沒走兩步,校尉也變了臉色。他手下全是鄉勇團練,他這練兵的人卻是戰場上經過的。耳邊的聲音是熟悉的馬蹄聲若奔雷聲,還有整齊一致的跑步聲。
他剛大驚說一句:“取我兵刃來!”見白茫茫雪中已經出現來人,為首全是棗紅戰馬,足有二、三十匹。
雪中人行尚難,這些馬卻是旋風一樣奔至城門口。守城的四個鄉勇溜號走兩個,說是回家看孩子。還有兩個驚得目瞪口呆,支支吾吾說不出話,隻下意識的把手中長槍一擺,交叉擋住去路。
棗紅戰馬往兩邊分開,奔出一個大漢,厲聲喝道:“將軍楊英,往寧遠將軍郭家喝喜酒的!”再手一擺:“開!”
他聲若驚鼓,是什麼將軍都沒有人聽得清楚,全被他這威勢震住。
兩邊戰馬上人不再客氣,“嗆啷”數聲劍鳴,一排明晃晃的長劍出鞘。架起長槍擋住去路的兩個守城鄉勇,嚇得屁滾尿滾,原本應該驗腰牌、問個話,還沒有出口,見長劍到了近前,手中長槍被打,幾乎飛出手去。
“嘩啦啦”馬掛鸞鈴聲響中,騎兵們護著楊將軍飛騎進城。後麵的步兵也不客氣,“咣咣咣”隨後進城。
這“咣咣咣”地聲響,是士兵身上掛的水壺和寶劍敲擊戰甲聲。
他們隻有背影時,校尉大人才醒過神,覺得沒有麵子,過去罵兩個守城鄉勇:“娘的,你們驗過沒!”
一個鄉勇結結巴巴地道:“他掏出腰牌一晃來著,沒看清楚就進去了。”校尉的臉氣得快成豬肝色,另一個討好地道:“大人您不用生氣,好歹也是掏出來給咱們看了。”
“啪”地清脆聲響過,是校尉一個巴掌打在他麵上,跳腳罵道:“你看清楚了是哪個!混蛋,混蛋!”

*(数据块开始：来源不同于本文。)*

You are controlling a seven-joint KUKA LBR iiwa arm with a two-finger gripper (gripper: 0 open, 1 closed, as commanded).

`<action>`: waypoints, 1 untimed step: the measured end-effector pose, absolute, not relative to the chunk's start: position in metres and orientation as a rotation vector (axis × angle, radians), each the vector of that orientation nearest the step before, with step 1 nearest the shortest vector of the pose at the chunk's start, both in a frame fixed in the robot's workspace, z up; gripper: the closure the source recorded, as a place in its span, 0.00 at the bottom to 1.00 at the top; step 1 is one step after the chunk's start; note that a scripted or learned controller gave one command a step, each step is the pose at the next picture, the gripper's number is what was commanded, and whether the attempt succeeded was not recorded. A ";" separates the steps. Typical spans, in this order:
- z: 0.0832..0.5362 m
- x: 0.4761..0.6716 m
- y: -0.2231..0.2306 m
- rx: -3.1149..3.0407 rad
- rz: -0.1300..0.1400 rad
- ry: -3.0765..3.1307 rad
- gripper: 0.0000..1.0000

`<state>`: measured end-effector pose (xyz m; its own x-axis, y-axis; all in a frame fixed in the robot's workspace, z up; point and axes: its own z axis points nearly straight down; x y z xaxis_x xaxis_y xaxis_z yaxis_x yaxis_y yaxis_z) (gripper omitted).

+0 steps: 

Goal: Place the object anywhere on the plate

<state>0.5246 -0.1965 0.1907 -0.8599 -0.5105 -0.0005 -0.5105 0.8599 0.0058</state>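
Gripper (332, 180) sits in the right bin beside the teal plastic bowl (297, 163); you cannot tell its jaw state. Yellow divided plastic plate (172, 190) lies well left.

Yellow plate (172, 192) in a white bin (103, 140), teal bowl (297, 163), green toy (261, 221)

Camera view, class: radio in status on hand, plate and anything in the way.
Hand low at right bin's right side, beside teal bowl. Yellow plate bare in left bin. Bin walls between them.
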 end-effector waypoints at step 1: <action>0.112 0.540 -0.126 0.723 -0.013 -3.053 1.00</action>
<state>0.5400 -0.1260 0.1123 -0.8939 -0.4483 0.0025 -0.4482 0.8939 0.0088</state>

正跳著腳罵個不停,手捂著臉的這個鄉勇也結巴起來,他一隻手掩麵,另一隻手指著城門外麵:“來,來,來了,了……”
另一個鄉勇也往外看,大驚失色,抱著手中長槍不知道站哪裏,口中急急道:“大人,又來了。”
雪地裏目力可及之處,大約在幾裏路外,又有一叢人整齊而來。這一群人走得快而穩妥,沒有太大的聲響,卻也是一大隊人,看上去不比剛才的人少。